Pakistan sets cotton target at 9.64 million bales, but revival still looks distant

Islamabad has raised its cotton ambition for the 2026–27 Kharif season, yet the gap between official targets and field reality remains wide after years of weak output, low yields and policy drift.

Pakistan has set a cotton production target of 9.64 million bales for the 2026–27 Kharif season, to be grown over 2.16 million hectares, as part of a broader crop planning exercise by the Federal Committee on Agriculture (FCA). The same meeting also fixed targets of 9.17 million tonnes of rice, 9.77 million tonnes of maize and 80.3 million tonnes of sugarcane. The figures were confirmed in official and semi-official reporting following the FCA meeting chaired by Food Security Minister Rana Tanveer Hussain.
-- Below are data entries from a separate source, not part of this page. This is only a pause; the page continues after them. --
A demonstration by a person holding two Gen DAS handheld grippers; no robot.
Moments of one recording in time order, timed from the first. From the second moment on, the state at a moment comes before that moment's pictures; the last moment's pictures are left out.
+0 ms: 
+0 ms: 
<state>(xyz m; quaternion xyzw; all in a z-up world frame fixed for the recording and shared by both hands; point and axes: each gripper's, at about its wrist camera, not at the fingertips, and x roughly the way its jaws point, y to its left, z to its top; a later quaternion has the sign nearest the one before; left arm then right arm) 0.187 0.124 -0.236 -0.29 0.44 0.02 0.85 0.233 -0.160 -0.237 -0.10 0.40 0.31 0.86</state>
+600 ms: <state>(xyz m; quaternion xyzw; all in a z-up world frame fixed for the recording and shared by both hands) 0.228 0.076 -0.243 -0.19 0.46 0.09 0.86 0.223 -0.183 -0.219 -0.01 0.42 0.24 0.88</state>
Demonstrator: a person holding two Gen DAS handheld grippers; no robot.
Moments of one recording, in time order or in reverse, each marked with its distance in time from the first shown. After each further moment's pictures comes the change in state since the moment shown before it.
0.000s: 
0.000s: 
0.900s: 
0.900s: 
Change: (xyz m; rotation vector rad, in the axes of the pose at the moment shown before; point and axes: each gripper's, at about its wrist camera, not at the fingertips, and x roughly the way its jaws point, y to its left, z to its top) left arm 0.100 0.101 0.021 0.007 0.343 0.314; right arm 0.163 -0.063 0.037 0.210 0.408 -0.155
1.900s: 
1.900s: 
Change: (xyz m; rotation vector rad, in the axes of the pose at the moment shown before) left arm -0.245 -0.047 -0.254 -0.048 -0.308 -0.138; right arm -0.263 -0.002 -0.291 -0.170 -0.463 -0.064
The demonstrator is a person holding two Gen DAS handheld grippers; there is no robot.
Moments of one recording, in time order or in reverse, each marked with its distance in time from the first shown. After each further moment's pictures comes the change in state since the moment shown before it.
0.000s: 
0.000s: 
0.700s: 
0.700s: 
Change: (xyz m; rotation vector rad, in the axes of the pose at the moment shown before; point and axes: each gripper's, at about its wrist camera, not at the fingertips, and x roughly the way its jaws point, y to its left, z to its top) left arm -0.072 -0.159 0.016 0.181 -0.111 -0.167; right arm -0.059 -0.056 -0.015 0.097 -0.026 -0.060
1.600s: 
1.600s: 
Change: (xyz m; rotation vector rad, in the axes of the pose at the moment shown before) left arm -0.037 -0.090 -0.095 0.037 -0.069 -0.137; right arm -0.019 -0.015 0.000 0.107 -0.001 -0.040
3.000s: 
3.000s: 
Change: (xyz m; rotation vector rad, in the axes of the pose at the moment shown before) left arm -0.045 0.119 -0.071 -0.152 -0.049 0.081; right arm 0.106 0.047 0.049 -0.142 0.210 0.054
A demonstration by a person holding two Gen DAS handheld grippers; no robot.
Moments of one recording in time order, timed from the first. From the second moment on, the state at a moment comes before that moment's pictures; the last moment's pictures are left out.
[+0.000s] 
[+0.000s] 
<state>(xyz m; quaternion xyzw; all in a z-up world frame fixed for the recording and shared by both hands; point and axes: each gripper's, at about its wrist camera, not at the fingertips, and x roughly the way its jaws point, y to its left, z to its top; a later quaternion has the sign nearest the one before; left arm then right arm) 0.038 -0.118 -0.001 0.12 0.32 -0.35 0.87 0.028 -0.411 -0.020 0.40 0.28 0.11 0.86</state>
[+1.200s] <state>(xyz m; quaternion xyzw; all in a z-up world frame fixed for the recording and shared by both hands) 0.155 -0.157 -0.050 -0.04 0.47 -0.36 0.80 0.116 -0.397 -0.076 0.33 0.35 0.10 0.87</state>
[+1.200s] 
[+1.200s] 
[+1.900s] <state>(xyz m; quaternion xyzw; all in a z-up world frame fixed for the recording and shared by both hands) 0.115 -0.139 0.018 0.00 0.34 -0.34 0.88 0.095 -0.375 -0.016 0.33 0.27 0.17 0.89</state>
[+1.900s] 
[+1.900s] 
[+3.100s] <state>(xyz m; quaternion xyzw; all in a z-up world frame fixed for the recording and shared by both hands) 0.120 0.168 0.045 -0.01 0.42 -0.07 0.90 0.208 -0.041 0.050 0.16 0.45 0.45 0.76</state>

The problem is that Pakistan’s cotton sector is starting from a very weak base. Local reporting says production in 2025–26 fell to about 5.607 million bales, far below both this year’s new target and the roughly 15 million bales achieved in 2014–15. That makes the new goal look less like an incremental improvement and more like an attempted recovery from structural decline.

The broader cotton balance sheet remains difficult. The latest USDA assessment forecasts Pakistan’s 2026–27 cotton consumption at 10.2 million bales, with production still well below domestic mill demand, implying continued reliance on imported cotton. USDA also estimates yields around 550 kilograms per hectare, underscoring the productivity gap that continues to hold the sector back.

Ambition is clear, but execution is the real test
The government says it wants to revive agriculture through mechanization, seed-system reform, cotton revival, value addition, better access to finance and export growth. It also says urea availability should remain comfortable, canal-head water availability is projected at 67.45 million acre feet, and agricultural credit could rise to Rs3.062 trillion in FY26, up from Rs2.577 trillion last year.

That policy language is encouraging, but Pakistan’s cotton revival will not be judged by targets alone. It will be judged by whether farmers actually receive better seed, stronger price signals, more reliable water, and commercially viable returns versus competing crops. Until that changes, cotton may remain a declared priority rather than a restored one.